On Monday 29 April 2024, ALAN - Maladies Rares Luxembourg, a local non-profit organisation which supports people affected by rare diseases, published its 2023 report highlighting key activities and initiatives notably for its recent anniversary.
In 2023, ALAN, the non-profit association representing people affected by a rare disease in Luxembourg, celebrated its 25th anniversary. In this landmark year, the association's consultation service, which was recently recognised by the European Commission, supported 669 individuals and families affected by a rare disease, representing 263 different diseases. In addition to its consultation services and adapted recreational and sporting activities, the association reported it has invested heavily in its mission as a patient representative and alliance, in particular through an advocacy campaign for a second National Rare Disease Plan.
Diseases that affect fewer than five people in 10,000 are defined as rare. In Luxembourg, around 30,000 people are affected by these diseases which are often genetic, chronic, progressive and incurable. The non-profit organisation ALAN has been actively working to support these people and their families to meet the challenges caused by the disease for the last 25 years. ALAN named, among some specific difficulties people with rare diseases may face: a “diagnostic odyssey”, the feeling of isolation, the lack of treatment options, the need to adapt to the professional or educational path and the risk of mental health problems.
The consultation service
ALAN's consultation service provides information and offers psychological monitoring as well as administrative and social support to inform, guide and assist those concerned in several areas, including access to health care, administrative procedures, social rights, education, work, family life and social inclusion.

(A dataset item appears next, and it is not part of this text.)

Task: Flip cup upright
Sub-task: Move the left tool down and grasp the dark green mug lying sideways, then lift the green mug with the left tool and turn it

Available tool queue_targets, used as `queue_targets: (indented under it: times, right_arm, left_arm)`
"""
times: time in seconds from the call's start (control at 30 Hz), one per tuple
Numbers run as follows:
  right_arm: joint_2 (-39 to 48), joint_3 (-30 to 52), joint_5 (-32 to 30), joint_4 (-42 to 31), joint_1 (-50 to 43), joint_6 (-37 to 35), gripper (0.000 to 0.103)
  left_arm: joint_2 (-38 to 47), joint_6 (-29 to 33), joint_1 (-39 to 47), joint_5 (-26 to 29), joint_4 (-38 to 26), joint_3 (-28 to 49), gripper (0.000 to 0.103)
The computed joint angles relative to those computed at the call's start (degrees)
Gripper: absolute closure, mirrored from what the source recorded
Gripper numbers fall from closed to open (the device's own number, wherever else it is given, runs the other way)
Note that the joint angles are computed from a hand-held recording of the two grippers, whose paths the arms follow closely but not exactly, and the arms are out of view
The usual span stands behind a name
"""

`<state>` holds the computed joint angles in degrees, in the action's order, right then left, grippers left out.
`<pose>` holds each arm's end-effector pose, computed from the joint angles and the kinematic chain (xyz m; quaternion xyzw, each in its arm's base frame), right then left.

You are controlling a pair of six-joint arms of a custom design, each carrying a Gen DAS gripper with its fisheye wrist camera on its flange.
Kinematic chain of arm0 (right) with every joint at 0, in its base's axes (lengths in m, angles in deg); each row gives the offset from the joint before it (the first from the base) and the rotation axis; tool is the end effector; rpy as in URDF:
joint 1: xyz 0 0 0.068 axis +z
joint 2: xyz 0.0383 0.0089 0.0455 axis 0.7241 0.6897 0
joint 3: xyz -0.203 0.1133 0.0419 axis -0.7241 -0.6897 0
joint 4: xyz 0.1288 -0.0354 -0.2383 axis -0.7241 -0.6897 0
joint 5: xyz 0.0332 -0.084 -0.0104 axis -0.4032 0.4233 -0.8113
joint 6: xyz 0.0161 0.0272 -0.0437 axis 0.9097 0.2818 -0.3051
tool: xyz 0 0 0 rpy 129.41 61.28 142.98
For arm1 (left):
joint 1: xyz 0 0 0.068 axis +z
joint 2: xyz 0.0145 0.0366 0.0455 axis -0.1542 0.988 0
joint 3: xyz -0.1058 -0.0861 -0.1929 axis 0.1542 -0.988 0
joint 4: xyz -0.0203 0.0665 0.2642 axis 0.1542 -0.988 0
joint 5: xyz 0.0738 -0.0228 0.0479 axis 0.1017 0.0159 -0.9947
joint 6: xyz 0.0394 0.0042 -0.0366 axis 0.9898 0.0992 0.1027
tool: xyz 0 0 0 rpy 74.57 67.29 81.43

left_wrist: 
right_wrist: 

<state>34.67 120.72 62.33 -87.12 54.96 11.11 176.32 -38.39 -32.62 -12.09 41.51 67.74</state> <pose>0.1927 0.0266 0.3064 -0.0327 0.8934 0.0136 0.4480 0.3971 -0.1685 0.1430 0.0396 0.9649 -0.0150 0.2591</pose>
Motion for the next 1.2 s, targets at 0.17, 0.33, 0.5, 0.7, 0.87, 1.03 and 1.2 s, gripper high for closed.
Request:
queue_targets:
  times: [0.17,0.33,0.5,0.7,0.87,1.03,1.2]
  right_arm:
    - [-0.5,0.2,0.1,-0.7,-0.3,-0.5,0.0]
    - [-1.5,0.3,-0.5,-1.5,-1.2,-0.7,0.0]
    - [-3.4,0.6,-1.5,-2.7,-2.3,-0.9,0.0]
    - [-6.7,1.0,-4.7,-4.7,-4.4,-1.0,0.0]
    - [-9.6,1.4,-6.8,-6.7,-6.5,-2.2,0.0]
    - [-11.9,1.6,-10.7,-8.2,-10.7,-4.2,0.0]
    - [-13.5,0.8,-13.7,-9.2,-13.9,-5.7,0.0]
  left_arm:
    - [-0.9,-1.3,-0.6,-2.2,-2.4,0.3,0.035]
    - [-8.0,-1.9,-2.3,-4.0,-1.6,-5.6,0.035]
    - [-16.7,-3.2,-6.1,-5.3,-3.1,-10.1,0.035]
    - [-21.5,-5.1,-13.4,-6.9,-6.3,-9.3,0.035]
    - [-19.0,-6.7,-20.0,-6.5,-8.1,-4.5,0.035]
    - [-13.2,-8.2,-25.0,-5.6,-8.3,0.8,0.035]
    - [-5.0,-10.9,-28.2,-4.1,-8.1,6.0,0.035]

In February 2024, the service received the “EU-Promising Practice in the Field of Mental Health” label in recognition of its holistic approach to psycho-social support for individuals and families affected by a rare disease. The 2023 activity report of the non-profit association showed that the association supported 669 patients, family members and other applicants, a third of which represented children and adolescents.
Last year, ALAN social workers and psychologists carried out more than 1,300 psycho-social consultations, which represented an increase of 15% compared to the previous year, the association noted.

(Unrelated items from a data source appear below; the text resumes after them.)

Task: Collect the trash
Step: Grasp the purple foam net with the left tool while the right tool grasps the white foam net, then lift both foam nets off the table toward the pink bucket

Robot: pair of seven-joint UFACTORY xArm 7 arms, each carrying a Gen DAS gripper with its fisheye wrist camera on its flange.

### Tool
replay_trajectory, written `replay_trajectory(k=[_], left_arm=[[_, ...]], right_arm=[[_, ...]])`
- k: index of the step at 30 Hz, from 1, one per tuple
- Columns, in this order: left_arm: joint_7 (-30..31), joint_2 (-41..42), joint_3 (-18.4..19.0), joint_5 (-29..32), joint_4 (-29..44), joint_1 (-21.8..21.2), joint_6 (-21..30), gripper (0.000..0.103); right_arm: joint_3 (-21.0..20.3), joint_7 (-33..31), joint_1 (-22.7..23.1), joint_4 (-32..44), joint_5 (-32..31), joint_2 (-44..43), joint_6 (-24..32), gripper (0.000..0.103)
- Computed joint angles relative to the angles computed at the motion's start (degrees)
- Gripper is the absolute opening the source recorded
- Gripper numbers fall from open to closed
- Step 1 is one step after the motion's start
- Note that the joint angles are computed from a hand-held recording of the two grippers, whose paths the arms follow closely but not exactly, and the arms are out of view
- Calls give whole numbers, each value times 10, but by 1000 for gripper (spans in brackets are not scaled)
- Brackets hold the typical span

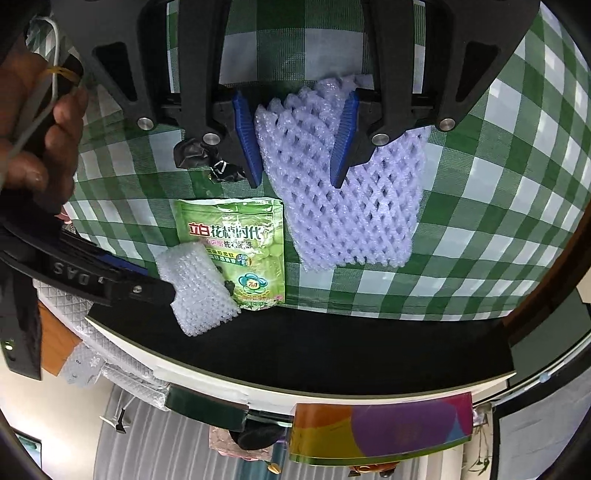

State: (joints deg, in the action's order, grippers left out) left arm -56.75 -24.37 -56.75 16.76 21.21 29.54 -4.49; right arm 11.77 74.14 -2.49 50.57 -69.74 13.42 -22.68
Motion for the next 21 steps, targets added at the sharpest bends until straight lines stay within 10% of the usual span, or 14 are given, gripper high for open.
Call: replay_trajectory(k=[9, 21], left_arm=[[1, 14, 17, 15, 10, -7, 11, 19], [2, -54, 120, 4, -18, -120, 22, 11]], right_arm=[[-14, 116, 10, 41, -129, 19, -2, 20], [-87, 172, 66, -24, -198, -116, -11, 19]])
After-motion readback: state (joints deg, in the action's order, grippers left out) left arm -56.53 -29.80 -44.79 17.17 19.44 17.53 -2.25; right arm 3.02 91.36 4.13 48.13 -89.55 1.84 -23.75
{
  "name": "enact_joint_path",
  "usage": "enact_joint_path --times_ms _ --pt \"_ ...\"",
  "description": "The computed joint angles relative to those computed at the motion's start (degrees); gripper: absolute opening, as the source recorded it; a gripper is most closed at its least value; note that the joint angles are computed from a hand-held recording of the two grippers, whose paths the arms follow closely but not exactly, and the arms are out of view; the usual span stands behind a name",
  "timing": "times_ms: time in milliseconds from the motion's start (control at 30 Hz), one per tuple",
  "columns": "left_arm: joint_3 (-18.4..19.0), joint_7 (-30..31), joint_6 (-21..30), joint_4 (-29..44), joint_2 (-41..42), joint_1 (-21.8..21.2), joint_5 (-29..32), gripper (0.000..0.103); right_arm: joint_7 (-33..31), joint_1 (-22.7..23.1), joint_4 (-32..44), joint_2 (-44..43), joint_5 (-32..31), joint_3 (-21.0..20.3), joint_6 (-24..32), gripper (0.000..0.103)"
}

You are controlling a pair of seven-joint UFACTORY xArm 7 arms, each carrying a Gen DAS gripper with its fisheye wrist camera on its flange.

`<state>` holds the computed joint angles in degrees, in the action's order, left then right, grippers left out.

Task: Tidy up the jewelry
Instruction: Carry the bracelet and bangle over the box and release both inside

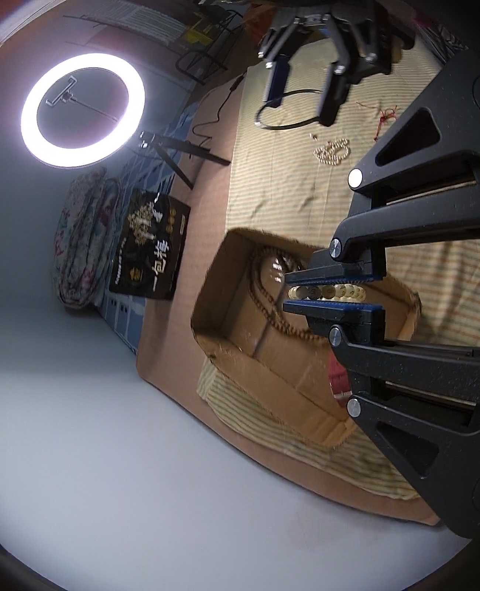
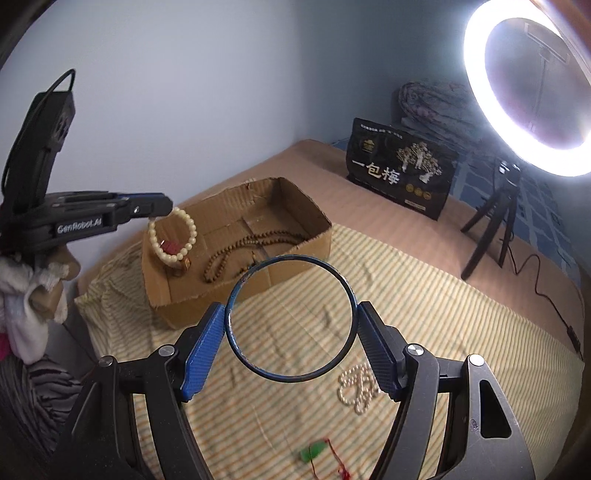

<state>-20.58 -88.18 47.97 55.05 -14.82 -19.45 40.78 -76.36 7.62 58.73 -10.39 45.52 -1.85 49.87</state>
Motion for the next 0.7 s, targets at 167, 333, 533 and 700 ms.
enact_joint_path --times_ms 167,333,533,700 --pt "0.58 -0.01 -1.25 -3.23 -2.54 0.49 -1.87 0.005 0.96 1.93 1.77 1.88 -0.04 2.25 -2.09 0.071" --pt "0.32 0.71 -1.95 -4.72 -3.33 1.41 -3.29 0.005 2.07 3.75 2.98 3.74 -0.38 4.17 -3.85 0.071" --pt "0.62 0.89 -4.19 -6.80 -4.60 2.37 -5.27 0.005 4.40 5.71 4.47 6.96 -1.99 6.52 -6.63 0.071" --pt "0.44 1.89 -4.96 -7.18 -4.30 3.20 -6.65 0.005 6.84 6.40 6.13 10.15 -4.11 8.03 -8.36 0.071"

Advocacy for a second National Rare Disease Plan
In February 2023, ALAN published a positioning document together with its partners. They launched an appeal that rare diseases be identified as a public health priority in Luxembourg and that a second National Rare Disease Plan can be adopted from the beginning of 2024. The efforts of the national alliance have borne fruit in November 2023, as the second national plan is now part of the coalition agreement of the new Luxembourg government, specifically mentioning awareness, neonatal screening, the creation of a national register of rare diseases and the creation of a status for long-term illnesses.

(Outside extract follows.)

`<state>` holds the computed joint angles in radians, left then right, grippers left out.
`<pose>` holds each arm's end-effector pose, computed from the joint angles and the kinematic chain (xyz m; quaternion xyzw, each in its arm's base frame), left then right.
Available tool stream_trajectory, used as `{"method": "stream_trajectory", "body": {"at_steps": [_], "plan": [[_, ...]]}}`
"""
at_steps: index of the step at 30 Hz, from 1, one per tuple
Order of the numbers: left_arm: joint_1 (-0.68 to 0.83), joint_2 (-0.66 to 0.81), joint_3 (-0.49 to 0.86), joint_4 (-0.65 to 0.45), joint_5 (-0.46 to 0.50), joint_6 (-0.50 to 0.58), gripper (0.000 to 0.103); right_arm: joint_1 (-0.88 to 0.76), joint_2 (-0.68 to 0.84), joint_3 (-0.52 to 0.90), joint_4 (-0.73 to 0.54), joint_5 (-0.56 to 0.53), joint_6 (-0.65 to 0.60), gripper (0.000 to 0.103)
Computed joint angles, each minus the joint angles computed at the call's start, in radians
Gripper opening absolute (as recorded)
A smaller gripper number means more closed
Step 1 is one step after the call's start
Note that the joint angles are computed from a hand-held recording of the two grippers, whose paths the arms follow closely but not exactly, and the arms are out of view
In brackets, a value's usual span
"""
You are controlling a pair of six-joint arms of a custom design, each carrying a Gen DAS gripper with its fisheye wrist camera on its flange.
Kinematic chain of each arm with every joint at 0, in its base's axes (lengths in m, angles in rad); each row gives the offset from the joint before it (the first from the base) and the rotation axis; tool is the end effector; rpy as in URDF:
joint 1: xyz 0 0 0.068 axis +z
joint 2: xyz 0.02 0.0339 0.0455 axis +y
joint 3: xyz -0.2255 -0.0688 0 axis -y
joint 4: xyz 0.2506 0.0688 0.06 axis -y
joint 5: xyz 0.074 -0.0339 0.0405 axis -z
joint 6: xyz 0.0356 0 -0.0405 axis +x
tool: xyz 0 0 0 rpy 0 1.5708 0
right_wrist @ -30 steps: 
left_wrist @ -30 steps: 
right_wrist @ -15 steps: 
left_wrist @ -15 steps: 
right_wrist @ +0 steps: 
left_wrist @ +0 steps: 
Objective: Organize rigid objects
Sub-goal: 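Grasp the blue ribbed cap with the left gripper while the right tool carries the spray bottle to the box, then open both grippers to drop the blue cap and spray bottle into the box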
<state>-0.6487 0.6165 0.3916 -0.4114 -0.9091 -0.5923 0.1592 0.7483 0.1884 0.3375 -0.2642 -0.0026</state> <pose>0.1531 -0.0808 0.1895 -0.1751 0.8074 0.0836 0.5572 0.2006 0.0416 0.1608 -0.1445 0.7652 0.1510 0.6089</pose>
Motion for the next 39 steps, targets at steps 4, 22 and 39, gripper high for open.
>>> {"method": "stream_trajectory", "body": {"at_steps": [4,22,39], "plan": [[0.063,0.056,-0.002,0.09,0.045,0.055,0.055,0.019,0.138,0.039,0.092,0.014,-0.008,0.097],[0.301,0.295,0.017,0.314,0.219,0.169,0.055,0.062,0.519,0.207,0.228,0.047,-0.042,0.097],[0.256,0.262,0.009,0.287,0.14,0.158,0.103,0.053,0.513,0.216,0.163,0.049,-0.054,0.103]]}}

The academic session for the 25th anniversary
As part of its 25th anniversary, ALAN organised an academic session on 20 September 2023 in the presence of Luxembourg’s Grand Duchess. The academic session was marked by the publication of the children's book Toni Konfettoni by the writer and president of ALAN, Anja Di Bartolomeo and the illustrator Snejana Granatkina, published by Éditions Guy Binsfeld. In addition, the association launched an online campaign “30,000 hopes – 1 plan” in the autumn of 2023, in order to strengthen its advocacy for a second National Rare Disease Plan.